PROBLEM TO SOLVE => Write out each line of the entries below that holds the word "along".

****************

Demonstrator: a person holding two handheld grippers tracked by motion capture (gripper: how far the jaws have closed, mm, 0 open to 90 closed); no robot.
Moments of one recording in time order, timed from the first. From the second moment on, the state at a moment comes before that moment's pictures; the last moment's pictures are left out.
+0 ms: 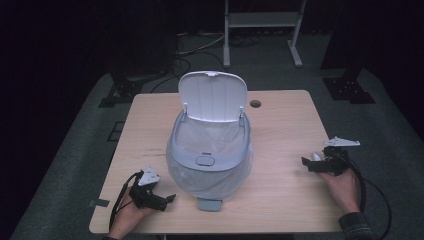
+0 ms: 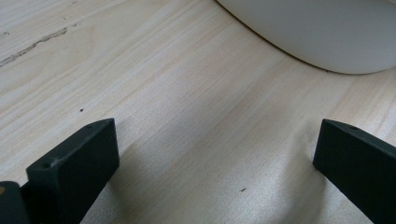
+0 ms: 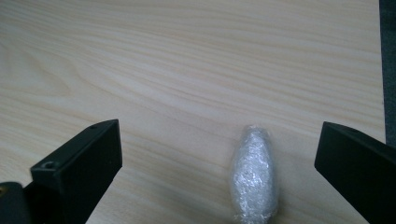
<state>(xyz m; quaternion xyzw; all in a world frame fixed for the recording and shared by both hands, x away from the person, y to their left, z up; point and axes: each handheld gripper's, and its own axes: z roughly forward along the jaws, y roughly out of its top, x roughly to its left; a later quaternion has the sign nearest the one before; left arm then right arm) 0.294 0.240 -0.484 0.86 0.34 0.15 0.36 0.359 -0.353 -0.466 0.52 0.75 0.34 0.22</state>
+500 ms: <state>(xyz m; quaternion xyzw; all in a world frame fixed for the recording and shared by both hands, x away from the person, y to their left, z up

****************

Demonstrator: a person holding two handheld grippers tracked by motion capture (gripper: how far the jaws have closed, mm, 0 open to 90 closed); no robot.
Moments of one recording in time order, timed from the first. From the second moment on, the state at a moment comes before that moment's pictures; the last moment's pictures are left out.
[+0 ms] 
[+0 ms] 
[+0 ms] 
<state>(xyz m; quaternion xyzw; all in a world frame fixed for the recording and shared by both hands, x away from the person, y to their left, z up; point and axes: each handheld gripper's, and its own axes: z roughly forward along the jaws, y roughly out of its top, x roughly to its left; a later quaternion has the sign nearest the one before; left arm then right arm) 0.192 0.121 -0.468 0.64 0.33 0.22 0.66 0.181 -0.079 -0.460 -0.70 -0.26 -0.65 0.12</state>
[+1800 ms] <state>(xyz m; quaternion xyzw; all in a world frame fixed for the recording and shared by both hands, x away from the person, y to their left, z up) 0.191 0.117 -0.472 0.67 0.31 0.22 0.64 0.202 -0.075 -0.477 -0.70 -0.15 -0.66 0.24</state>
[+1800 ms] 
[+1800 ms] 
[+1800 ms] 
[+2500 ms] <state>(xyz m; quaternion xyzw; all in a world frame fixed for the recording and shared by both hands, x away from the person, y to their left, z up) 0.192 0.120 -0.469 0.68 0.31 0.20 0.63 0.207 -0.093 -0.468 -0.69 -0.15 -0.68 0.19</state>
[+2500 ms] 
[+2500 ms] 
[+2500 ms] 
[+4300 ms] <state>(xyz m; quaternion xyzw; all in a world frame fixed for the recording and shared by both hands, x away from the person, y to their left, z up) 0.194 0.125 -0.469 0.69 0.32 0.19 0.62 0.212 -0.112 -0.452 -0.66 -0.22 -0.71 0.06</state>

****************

EXERCISE ANSWER =>
<state>(xyz m; quaternion xyzw; all in a world frame fixed for the recording and shared by both hands, x away from the person, y to their left, z up; point and axes: each handheld gripper's, and its own axes: z roughly forward along the jaws, y roughly out of its top, x roughly to its left; a later quaternion has the sign nearest the one before; left arm then right arm) 0.294 0.240 -0.484 0.86 0.34 0.15 0.36 0.359 -0.353 -0.466 0.52 0.75 0.34 0.22</state>
<state>(xyz m; quaternion xyzw; all in a world frame fixed for the recording and shared by both hands, x away from the person, y to their left, z up; point and axes: each handheld gripper's, and its own axes: z roughly forward along the jaws, y roughly out of its top, x roughly to its left; a later quaternion has the sign nearest the one before; left arm then right arm) 0.192 0.121 -0.468 0.64 0.33 0.22 0.66 0.181 -0.079 -0.460 -0.70 -0.26 -0.65 0.12</state>

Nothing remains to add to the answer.